AIM OF THE EXERCISE = Below is some data; print it all back exactly.

RECORDS FOR THE EXERCISE =
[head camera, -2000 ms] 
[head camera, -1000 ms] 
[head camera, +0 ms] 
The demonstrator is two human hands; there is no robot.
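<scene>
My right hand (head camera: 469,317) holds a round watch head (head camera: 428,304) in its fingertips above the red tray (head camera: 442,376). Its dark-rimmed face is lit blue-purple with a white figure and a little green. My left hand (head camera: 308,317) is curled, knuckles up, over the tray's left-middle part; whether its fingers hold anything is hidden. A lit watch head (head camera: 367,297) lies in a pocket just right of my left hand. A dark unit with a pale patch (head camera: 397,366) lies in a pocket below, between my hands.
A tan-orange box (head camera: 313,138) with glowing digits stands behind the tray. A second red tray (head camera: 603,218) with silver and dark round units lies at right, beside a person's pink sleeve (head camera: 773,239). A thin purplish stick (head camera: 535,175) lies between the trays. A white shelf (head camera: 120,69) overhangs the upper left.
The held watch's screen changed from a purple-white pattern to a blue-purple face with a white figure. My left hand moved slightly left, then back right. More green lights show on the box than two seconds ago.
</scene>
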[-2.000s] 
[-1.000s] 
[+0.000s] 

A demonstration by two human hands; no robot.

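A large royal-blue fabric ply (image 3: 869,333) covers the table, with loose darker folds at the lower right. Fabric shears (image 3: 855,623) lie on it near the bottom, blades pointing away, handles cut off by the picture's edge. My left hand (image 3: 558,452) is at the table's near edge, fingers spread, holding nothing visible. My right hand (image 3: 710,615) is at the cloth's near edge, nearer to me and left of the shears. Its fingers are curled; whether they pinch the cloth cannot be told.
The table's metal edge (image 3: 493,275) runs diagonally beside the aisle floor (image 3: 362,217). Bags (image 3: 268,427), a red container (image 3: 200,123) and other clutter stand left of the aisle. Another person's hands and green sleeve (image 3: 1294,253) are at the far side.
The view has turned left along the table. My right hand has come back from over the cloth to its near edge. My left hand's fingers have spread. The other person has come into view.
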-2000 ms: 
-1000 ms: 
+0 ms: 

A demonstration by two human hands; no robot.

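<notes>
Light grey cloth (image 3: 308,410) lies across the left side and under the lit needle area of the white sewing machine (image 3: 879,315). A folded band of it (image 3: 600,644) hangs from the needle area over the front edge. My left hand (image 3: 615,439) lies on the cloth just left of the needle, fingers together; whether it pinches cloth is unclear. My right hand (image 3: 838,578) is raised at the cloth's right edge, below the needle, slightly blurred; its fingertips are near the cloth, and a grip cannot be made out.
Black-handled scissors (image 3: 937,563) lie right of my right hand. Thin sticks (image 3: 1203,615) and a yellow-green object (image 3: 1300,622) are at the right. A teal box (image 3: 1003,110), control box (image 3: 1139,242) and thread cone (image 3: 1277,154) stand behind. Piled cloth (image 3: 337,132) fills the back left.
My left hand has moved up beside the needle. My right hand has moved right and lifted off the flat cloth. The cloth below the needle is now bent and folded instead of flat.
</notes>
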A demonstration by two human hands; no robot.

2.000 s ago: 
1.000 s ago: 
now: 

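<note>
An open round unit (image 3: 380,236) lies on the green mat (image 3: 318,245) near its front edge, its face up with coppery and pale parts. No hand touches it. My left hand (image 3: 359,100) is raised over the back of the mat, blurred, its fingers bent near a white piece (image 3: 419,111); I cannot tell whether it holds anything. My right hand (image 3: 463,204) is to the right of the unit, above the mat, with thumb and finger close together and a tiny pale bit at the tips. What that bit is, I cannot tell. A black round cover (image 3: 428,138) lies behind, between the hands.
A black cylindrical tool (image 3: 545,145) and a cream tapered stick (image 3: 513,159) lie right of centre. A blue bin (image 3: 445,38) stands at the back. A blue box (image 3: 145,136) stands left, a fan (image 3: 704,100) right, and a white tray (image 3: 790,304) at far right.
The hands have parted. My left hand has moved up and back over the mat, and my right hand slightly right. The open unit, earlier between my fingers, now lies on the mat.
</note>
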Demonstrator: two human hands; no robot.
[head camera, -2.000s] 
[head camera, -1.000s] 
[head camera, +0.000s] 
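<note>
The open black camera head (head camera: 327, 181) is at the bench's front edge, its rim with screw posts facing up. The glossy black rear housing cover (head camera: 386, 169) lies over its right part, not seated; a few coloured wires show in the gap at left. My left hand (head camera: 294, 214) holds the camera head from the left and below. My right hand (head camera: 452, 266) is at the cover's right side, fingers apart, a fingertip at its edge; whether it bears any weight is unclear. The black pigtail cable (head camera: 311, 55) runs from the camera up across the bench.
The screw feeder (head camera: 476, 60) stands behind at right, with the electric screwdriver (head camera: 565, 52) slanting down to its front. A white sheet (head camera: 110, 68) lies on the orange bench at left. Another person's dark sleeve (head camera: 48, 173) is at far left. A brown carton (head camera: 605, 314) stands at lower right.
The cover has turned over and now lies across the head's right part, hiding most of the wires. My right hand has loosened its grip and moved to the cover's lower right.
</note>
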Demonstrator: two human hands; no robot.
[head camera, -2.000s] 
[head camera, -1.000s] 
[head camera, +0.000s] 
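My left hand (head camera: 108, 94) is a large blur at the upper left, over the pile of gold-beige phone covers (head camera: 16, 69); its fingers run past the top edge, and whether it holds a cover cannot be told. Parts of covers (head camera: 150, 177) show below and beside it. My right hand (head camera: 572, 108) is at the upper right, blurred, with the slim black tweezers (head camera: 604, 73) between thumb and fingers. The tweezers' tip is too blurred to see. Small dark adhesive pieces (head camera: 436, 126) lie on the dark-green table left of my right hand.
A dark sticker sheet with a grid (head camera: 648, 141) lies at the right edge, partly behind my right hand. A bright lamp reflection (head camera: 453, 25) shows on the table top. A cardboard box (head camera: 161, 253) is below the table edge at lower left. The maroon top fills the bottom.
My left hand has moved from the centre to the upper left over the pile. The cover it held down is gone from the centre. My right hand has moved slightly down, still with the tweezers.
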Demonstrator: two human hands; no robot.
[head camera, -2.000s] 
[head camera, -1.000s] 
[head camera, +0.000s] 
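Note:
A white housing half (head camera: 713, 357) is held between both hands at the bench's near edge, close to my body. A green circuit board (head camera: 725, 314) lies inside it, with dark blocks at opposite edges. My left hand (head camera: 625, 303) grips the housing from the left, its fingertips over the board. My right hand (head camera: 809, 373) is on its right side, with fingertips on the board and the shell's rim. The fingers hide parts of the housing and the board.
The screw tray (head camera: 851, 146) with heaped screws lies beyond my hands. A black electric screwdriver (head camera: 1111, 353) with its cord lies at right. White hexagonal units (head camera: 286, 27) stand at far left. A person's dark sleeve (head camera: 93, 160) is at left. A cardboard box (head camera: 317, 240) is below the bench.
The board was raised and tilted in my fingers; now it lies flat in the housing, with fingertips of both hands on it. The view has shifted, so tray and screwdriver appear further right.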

ANSWER BOX =
[head camera, -2000 ms] 
[head camera, -1000 ms] 
[head camera, +0 ms] 
The demonstrator is two human hands; there is no robot.
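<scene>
My right hand (head camera: 469,317) holds a round watch head (head camera: 428,304) in its fingertips above the red tray (head camera: 442,376). Its dark-rimmed face is lit blue-purple with a white figure and a little green. My left hand (head camera: 308,317) is curled, knuckles up, over the tray's left-middle part; whether its fingers hold anything is hidden. A lit watch head (head camera: 367,297) lies in a pocket just right of my left hand. A dark unit with a pale patch (head camera: 397,366) lies in a pocket below, between my hands.
A tan-orange box (head camera: 313,138) with glowing digits stands behind the tray. A second red tray (head camera: 603,218) with silver and dark round units lies at right, beside a person's pink sleeve (head camera: 773,239). A thin purplish stick (head camera: 535,175) lies between the trays. A white shelf (head camera: 120,69) overhangs the upper left.
The held watch's screen changed from a purple-white pattern to a blue-purple face with a white figure. My left hand moved slightly left, then back right. More green lights show on the box than two seconds ago.
</scene>
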[-2.000s] 
[-1.000s] 
[+0.000s] 

A demonstration by two human hands; no robot.

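A large royal-blue fabric ply (image 3: 869,333) covers the table, with loose darker folds at the lower right. Fabric shears (image 3: 855,623) lie on it near the bottom, blades pointing away, handles cut off by the picture's edge. My left hand (image 3: 558,452) is at the table's near edge, fingers spread, holding nothing visible. My right hand (image 3: 710,615) is at the cloth's near edge, nearer to me and left of the shears. Its fingers are curled; whether they pinch the cloth cannot be told.
The table's metal edge (image 3: 493,275) runs diagonally beside the aisle floor (image 3: 362,217). Bags (image 3: 268,427), a red container (image 3: 200,123) and other clutter stand left of the aisle. Another person's hands and green sleeve (image 3: 1294,253) are at the far side.
The view has turned left along the table. My right hand has come back from over the cloth to its near edge. My left hand's fingers have spread. The other person has come into view.
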-2000 ms: 
-1000 ms: 
+0 ms: 

A demonstration by two human hands; no robot.

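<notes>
Light grey cloth (image 3: 308,410) lies across the left side and under the lit needle area of the white sewing machine (image 3: 879,315). A folded band of it (image 3: 600,644) hangs from the needle area over the front edge. My left hand (image 3: 615,439) lies on the cloth just left of the needle, fingers together; whether it pinches cloth is unclear. My right hand (image 3: 838,578) is raised at the cloth's right edge, below the needle, slightly blurred; its fingertips are near the cloth, and a grip cannot be made out.
Black-handled scissors (image 3: 937,563) lie right of my right hand. Thin sticks (image 3: 1203,615) and a yellow-green object (image 3: 1300,622) are at the right. A teal box (image 3: 1003,110), control box (image 3: 1139,242) and thread cone (image 3: 1277,154) stand behind. Piled cloth (image 3: 337,132) fills the back left.
My left hand has moved up beside the needle. My right hand has moved right and lifted off the flat cloth. The cloth below the needle is now bent and folded instead of flat.
</notes>
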A demonstration by two human hands; no robot.

2.000 s ago: 
1.000 s ago: 
now: 

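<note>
An open round unit (image 3: 380,236) lies on the green mat (image 3: 318,245) near its front edge, its face up with coppery and pale parts. No hand touches it. My left hand (image 3: 359,100) is raised over the back of the mat, blurred, its fingers bent near a white piece (image 3: 419,111); I cannot tell whether it holds anything. My right hand (image 3: 463,204) is to the right of the unit, above the mat, with thumb and finger close together and a tiny pale bit at the tips. What that bit is, I cannot tell. A black round cover (image 3: 428,138) lies behind, between the hands.
A black cylindrical tool (image 3: 545,145) and a cream tapered stick (image 3: 513,159) lie right of centre. A blue bin (image 3: 445,38) stands at the back. A blue box (image 3: 145,136) stands left, a fan (image 3: 704,100) right, and a white tray (image 3: 790,304) at far right.
The hands have parted. My left hand has moved up and back over the mat, and my right hand slightly right. The open unit, earlier between my fingers, now lies on the mat.
</note>
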Demonstrator: two human hands; no robot.
[head camera, -2.000s] 
[head camera, -1.000s] 
[head camera, +0.000s] 
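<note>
The open black camera head (head camera: 327, 181) is at the bench's front edge, its rim with screw posts facing up. The glossy black rear housing cover (head camera: 386, 169) lies over its right part, not seated; a few coloured wires show in the gap at left. My left hand (head camera: 294, 214) holds the camera head from the left and below. My right hand (head camera: 452, 266) is at the cover's right side, fingers apart, a fingertip at its edge; whether it bears any weight is unclear. The black pigtail cable (head camera: 311, 55) runs from the camera up across the bench.
The screw feeder (head camera: 476, 60) stands behind at right, with the electric screwdriver (head camera: 565, 52) slanting down to its front. A white sheet (head camera: 110, 68) lies on the orange bench at left. Another person's dark sleeve (head camera: 48, 173) is at far left. A brown carton (head camera: 605, 314) stands at lower right.
The cover has turned over and now lies across the head's right part, hiding most of the wires. My right hand has loosened its grip and moved to the cover's lower right.
</note>
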Demonstrator: two human hands; no robot.
[head camera, -2.000s] 
[head camera, -1.000s] 
[head camera, +0.000s] 
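My left hand (head camera: 108, 94) is a large blur at the upper left, over the pile of gold-beige phone covers (head camera: 16, 69); its fingers run past the top edge, and whether it holds a cover cannot be told. Parts of covers (head camera: 150, 177) show below and beside it. My right hand (head camera: 572, 108) is at the upper right, blurred, with the slim black tweezers (head camera: 604, 73) between thumb and fingers. The tweezers' tip is too blurred to see. Small dark adhesive pieces (head camera: 436, 126) lie on the dark-green table left of my right hand.
A dark sticker sheet with a grid (head camera: 648, 141) lies at the right edge, partly behind my right hand. A bright lamp reflection (head camera: 453, 25) shows on the table top. A cardboard box (head camera: 161, 253) is below the table edge at lower left. The maroon top fills the bottom.
My left hand has moved from the centre to the upper left over the pile. The cover it held down is gone from the centre. My right hand has moved slightly down, still with the tweezers.
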Demonstrator: two human hands; no robot.
[head camera, -2.000s] 
[head camera, -1.000s] 
[head camera, +0.000s] 
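Note:
A white housing half (head camera: 713, 357) is held between both hands at the bench's near edge, close to my body. A green circuit board (head camera: 725, 314) lies inside it, with dark blocks at opposite edges. My left hand (head camera: 625, 303) grips the housing from the left, its fingertips over the board. My right hand (head camera: 809, 373) is on its right side, with fingertips on the board and the shell's rim. The fingers hide parts of the housing and the board.
The screw tray (head camera: 851, 146) with heaped screws lies beyond my hands. A black electric screwdriver (head camera: 1111, 353) with its cord lies at right. White hexagonal units (head camera: 286, 27) stand at far left. A person's dark sleeve (head camera: 93, 160) is at left. A cardboard box (head camera: 317, 240) is below the bench.
The board was raised and tilted in my fingers; now it lies flat in the housing, with fingertips of both hands on it. The view has shifted, so tray and screwdriver appear further right.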

Nothing remains to be done, and the exercise is complete.